Long-lived access tokens are simpler to set up but require you to manage token rotation and ensure the token has appropriate permissions for your workflow.

## Example

This example shows how to inject all environment variables from the `tinyco/someProject/myEnv` environment into the GitHub Workflow from where it is called.

```yaml
on:
  - pull_request

permissions:
  id-token: write
  contents: read

jobs:
  test-all-key-injection:
    runs-on: ubuntu-latest
    steps:
      - name: Check out repository
        uses: actions/checkout@v4
      - name: Authenticate with Pulumi Cloud
        uses: pulumi/auth-actions@v1
        with:
          organization: pulumi
          requested-token-type: urn:pulumi:token-type:access_token:organization
      - name: Install and inject ESC environment variables
        uses: pulumi/esc-action@v1
        with:
          environment: 'tinyco/someProject/myEnv'
      - name: Verify environment variables were injected
        run: |
          echo "Testing env injection..."
          echo "FOO=$FOO"
          echo "SOME_IMPORTANT_KEY=$SOME_IMPORTANT_KEY"
          echo "TEST_ENV=$TEST_ENV"
```

## Use cases

- **Injecting secrets into GitHub Actions**: The GitHub Action can be used to inject secrets into GitHub Actions workflows, allowing you to dynamically access your secrets from ESC as they are needed, rather than storing them in GitHub Secrets as long-lived static secrets. This allows you to leverage many of ESC's key features, such as automatic secret rotation and short-lived dynamic credentials and secrets and prevents secret sprawl.
- **Running ESC commands in GitHub Actions**: The GitHub Action can be used to run any arbitrary ESC commands in GitHub Actions workflows, beyond just injecting secrets. This allows you to use ESC as part of your CI/CD pipeline and create, update, or open environments automatically as part of your workflow.

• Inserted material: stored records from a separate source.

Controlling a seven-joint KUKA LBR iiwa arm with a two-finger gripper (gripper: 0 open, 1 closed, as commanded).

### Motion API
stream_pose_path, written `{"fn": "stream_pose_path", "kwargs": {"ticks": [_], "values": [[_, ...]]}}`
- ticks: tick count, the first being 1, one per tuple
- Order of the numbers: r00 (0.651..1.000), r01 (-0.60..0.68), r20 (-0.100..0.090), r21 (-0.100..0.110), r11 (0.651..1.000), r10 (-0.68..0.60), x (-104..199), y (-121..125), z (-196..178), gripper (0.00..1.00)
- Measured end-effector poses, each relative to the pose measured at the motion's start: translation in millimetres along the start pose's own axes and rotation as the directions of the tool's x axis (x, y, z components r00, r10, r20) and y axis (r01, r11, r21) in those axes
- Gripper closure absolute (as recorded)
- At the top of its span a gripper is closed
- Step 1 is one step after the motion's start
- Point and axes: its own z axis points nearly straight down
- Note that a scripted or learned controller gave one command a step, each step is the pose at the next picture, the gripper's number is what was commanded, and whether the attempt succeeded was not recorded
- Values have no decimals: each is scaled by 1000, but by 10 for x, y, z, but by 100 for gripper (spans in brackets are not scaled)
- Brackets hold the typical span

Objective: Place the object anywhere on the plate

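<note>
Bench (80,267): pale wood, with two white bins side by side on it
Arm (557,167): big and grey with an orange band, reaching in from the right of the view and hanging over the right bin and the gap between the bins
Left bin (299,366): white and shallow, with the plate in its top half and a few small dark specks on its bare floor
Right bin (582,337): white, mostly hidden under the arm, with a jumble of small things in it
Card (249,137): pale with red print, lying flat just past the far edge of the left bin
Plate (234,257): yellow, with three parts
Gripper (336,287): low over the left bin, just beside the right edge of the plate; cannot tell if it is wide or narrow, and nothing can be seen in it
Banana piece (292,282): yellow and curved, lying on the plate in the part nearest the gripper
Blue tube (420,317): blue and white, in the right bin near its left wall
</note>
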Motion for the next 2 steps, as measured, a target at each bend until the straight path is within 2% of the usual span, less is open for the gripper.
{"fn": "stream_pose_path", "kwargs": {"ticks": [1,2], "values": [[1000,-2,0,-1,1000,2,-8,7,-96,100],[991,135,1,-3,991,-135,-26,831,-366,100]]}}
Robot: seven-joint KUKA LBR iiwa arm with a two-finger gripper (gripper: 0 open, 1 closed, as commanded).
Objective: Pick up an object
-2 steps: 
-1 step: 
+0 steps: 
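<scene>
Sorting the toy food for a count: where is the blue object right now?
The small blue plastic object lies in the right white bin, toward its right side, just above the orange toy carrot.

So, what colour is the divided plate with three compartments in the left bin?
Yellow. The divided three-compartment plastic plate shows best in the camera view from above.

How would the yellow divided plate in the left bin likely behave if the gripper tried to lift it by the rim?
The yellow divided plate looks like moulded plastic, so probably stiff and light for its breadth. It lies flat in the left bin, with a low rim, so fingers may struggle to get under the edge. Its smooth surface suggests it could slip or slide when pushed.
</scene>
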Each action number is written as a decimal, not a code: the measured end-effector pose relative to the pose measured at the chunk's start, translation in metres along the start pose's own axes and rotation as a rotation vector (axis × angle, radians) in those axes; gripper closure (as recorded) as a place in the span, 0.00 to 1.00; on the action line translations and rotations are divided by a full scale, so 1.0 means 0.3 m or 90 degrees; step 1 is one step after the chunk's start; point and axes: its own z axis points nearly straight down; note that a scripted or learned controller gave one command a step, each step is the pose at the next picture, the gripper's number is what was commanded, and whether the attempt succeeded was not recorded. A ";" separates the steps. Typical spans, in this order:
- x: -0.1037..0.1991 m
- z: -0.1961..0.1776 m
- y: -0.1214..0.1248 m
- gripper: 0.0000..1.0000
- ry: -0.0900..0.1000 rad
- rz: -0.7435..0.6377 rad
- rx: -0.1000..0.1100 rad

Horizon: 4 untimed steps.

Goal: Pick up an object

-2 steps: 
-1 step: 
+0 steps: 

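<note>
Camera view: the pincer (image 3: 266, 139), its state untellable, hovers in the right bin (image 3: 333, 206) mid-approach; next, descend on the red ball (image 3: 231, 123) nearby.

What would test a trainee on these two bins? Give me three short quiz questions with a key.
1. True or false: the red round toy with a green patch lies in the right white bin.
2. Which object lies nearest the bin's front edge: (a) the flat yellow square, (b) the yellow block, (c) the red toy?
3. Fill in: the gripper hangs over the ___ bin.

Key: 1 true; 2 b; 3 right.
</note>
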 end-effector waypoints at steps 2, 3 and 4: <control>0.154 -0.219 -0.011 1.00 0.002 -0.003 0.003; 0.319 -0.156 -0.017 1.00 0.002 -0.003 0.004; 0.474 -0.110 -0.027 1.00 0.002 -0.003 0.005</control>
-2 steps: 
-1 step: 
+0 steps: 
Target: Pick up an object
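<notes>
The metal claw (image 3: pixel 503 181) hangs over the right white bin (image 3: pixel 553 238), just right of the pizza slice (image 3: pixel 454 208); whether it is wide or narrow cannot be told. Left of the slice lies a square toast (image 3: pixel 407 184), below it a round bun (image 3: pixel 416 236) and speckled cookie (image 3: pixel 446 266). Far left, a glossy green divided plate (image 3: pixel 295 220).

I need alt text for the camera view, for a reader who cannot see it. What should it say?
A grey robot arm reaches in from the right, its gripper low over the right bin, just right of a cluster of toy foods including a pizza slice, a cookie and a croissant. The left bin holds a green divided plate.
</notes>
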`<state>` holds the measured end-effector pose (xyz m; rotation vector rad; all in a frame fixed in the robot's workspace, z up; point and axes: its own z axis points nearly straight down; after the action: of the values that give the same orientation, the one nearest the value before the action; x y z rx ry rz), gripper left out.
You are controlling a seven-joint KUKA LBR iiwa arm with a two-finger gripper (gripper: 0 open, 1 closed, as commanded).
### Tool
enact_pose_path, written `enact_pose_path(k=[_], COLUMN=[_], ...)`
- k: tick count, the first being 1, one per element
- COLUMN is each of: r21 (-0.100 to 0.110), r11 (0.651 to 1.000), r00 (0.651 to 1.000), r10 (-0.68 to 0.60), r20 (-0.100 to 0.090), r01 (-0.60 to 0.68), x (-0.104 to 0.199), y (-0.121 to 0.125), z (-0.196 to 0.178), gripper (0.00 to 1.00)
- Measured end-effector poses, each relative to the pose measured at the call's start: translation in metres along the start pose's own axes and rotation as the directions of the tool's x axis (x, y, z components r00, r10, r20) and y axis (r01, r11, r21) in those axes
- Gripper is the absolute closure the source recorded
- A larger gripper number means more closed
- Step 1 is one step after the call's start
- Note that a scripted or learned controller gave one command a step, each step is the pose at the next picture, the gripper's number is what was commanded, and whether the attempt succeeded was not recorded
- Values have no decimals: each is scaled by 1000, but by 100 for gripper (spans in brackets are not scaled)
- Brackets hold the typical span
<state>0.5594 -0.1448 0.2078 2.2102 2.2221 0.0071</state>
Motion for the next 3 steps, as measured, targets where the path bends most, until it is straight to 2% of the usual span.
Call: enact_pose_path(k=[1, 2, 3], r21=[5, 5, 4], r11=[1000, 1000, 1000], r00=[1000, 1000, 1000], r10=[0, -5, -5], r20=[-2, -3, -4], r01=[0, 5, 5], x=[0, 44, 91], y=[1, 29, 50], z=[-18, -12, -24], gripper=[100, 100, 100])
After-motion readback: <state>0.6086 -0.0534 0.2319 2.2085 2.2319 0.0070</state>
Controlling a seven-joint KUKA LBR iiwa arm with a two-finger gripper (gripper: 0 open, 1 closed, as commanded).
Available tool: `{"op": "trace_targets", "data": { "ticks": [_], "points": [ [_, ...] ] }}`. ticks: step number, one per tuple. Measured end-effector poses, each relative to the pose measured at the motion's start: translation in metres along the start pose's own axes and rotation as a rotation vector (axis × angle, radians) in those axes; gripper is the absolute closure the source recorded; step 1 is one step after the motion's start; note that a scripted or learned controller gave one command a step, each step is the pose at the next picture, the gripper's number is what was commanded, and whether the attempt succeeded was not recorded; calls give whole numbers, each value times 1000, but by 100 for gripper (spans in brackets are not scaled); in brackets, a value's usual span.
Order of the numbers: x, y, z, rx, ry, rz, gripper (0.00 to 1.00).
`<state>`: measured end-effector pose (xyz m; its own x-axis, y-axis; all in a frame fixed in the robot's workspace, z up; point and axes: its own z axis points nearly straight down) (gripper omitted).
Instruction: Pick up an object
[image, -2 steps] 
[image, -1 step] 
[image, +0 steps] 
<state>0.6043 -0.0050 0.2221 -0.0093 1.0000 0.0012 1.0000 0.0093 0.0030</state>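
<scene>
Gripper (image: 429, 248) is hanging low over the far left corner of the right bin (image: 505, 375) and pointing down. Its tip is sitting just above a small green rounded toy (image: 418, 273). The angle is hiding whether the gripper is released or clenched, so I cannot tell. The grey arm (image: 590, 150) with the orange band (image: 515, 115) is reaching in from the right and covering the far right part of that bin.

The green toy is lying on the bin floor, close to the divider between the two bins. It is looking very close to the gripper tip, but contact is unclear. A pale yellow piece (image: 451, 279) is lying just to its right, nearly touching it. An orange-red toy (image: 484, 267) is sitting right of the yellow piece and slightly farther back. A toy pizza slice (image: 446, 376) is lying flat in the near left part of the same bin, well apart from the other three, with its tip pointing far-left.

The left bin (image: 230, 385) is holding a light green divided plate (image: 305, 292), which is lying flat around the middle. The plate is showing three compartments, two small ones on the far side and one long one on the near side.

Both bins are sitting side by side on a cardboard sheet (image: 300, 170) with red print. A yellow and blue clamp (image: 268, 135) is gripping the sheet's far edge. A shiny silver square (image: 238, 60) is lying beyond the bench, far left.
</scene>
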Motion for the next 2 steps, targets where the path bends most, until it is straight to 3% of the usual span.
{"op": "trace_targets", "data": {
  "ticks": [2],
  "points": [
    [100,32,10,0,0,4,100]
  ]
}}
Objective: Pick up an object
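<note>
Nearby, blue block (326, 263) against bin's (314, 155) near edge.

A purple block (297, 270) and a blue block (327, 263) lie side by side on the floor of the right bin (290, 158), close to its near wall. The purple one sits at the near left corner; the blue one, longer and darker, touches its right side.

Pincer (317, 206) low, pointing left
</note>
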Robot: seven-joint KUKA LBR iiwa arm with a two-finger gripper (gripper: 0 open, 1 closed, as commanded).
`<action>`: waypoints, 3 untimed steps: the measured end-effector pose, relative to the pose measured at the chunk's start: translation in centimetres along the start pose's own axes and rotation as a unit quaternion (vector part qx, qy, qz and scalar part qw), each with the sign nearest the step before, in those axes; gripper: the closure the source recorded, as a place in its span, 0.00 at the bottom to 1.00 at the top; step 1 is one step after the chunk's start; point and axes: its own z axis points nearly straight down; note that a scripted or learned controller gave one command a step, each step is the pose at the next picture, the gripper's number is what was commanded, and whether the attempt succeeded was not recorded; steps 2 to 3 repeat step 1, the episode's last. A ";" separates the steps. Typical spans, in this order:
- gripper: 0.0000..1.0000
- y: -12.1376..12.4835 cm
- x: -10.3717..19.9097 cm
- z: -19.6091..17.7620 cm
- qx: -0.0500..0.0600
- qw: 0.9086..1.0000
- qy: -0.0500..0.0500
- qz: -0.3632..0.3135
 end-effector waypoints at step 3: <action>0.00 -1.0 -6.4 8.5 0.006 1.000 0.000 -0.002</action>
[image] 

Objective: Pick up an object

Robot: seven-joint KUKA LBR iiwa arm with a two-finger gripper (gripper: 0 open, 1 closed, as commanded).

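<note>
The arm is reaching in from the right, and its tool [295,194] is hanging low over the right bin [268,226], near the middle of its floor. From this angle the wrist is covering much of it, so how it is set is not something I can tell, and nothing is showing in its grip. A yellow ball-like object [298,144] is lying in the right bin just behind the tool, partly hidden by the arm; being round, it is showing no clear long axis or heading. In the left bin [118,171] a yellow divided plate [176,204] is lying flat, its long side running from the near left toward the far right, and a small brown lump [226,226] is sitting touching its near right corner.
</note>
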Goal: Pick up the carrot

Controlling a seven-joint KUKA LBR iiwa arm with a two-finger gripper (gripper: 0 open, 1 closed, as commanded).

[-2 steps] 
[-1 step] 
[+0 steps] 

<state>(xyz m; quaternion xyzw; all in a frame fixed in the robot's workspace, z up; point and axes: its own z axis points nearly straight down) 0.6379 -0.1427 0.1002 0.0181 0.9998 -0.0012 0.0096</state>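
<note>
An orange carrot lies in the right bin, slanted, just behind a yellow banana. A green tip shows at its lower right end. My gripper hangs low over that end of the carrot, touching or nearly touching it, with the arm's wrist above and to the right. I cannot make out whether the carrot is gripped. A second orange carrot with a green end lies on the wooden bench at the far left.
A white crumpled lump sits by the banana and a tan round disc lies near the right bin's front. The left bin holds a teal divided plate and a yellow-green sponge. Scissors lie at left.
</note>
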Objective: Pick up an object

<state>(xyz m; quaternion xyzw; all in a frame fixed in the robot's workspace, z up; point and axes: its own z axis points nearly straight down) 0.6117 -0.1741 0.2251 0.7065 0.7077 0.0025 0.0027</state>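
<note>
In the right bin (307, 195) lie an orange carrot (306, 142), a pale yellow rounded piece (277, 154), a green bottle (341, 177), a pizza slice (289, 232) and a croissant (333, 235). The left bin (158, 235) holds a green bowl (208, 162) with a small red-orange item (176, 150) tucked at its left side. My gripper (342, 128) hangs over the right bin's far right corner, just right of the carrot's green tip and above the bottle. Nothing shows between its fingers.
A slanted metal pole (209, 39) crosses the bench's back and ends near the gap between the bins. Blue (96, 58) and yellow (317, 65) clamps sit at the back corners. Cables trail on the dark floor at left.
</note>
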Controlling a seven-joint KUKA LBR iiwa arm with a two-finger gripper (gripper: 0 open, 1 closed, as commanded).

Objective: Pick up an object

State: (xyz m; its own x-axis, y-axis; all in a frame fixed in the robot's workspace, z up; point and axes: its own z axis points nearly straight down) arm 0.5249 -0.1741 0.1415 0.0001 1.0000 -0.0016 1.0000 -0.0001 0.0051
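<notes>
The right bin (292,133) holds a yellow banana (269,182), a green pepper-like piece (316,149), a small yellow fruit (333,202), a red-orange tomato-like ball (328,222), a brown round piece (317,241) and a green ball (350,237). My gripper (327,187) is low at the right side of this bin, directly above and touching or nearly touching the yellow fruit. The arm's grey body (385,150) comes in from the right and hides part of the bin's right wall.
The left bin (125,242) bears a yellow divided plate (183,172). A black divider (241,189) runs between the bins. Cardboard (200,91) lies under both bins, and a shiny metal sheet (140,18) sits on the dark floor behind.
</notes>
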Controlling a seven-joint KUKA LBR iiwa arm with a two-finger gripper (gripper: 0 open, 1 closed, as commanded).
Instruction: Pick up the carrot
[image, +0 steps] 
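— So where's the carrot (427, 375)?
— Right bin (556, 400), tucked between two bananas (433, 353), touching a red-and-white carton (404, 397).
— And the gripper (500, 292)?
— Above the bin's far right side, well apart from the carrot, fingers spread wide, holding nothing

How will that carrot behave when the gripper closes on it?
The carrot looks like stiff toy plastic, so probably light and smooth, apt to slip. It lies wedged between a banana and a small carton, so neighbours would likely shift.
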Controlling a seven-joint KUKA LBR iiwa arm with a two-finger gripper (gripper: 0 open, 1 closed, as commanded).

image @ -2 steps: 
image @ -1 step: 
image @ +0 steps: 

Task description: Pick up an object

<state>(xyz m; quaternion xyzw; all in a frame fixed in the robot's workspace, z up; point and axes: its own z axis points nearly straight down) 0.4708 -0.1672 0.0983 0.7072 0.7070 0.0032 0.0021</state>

## Importing secrets from GitHub Actions

If you have existing secrets in GitHub that you would like to import into ESC, you can run a one-time GitHub Action workflow like the following:

```yaml
name: Export secrets to ESC

on:
  - workflow_dispatch

permissions:
  id-token: write
  contents: read

jobs:
  export-to-esc:
    runs-on: ubuntu-latest
    name: Export GitHub secrets to ESC
    steps:
      - name: Install ESC CLI
        uses: pulumi/esc-action@v1
      - name: Authenticate with Pulumi Cloud
        uses: pulumi/auth-actions@v1
        with:
          organization: pulumi
          requested-token-type: urn:pulumi:token-type:access_token:organization
      - name: Export secrets to ESC
        run: |
          esc env get $ESC_ENVIRONMENT || esc env init $ESC_ENVIRONMENT
          echo "$GITHUB_SECRETS" | python3 -c 'import sys, yaml, json; j=json.loads(sys.stdin.read()); print(yaml.safe_dump({"values": {"environmentVariables": {name: {"fn::secret": value} for (name, value) in j.items() if name != "github_token"}}}))' | esc env edit $ESC_ENVIRONMENT -f -
        shell: bash
        env:
          ESC_ENVIRONMENT: myorg/myproject/myenvironment
          GITHUB_SECRETS: ${{ toJSON(secrets) }}
```

This workflow will export all GitHub secrets available to that repository into the specified ESC environment. You can run this workflow manually from the GitHub Actions UI.